The listing below is to be written out word for word, minus its images.
== DATA SECTION ==
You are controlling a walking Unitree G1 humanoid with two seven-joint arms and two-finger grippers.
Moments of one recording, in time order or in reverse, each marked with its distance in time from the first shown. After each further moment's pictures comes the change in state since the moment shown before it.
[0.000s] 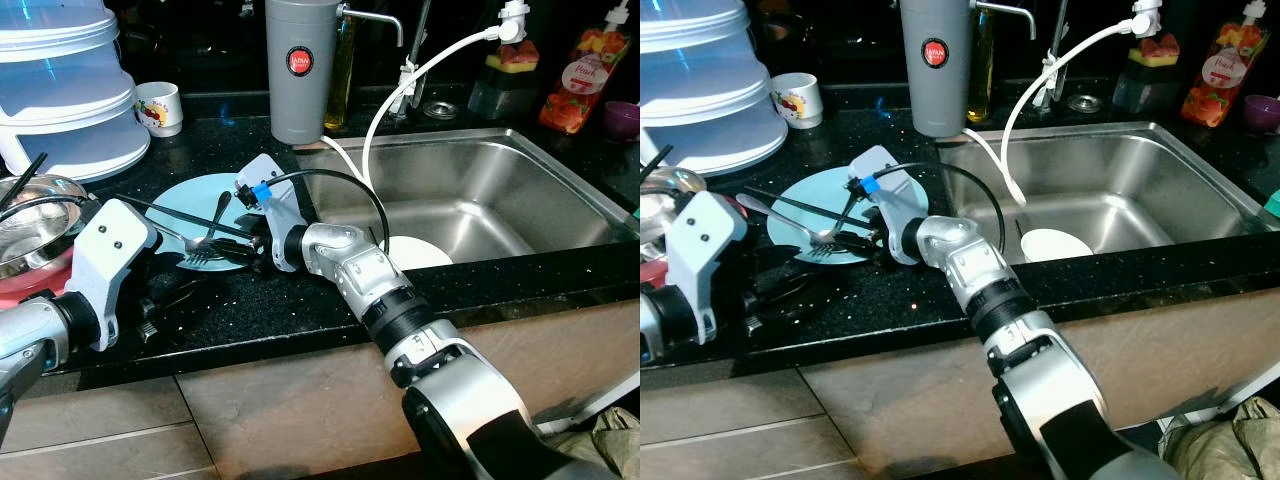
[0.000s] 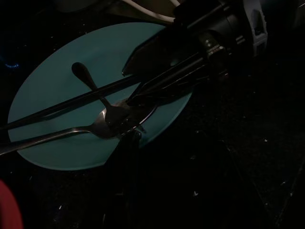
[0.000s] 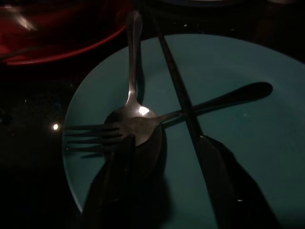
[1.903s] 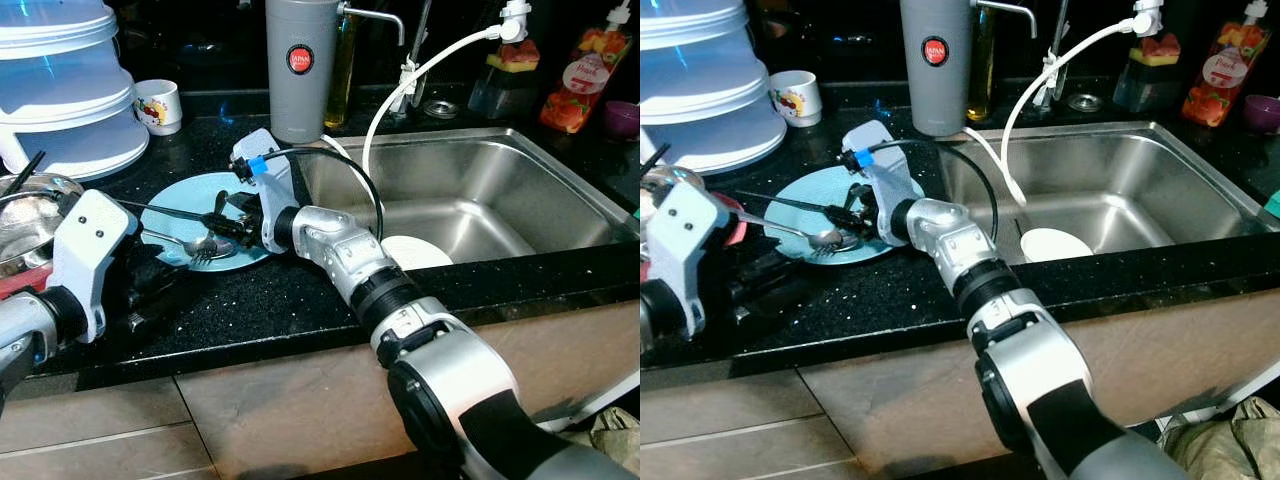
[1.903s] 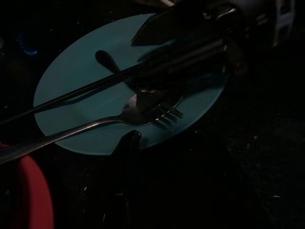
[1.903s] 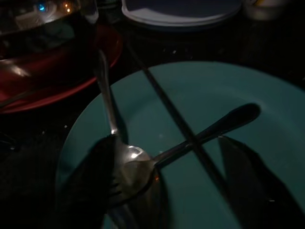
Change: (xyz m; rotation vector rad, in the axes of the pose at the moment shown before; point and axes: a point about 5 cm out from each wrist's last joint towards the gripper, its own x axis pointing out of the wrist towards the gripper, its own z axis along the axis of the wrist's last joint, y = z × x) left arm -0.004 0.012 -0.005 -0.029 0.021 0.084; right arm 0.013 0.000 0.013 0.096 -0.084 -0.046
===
- **RESULT OF THE EXERCISE**
You are controlling a walking Unitree G1 humanoid with two seven-joint arms and two-finger grippers.
Moments of one recording, in time order or in reverse, each marked with its distance in time from the first shown. After each further moment's pictures comes the change in state since the moment shown before it.
[0.000s] 
[0.000s] 
[0.000s] 
[1.903s] 
[1.903s] 
[1.903s] 
Change: (xyz m; rotation vector rad, in the axes of the pose at the moment shown before; point and axes: a point about 5 cm out from each wrist's last joint towards the gripper, its own x axis pointing out of the wrist towards the gripper, its own z axis along the axis of the wrist's last joint, y = z × x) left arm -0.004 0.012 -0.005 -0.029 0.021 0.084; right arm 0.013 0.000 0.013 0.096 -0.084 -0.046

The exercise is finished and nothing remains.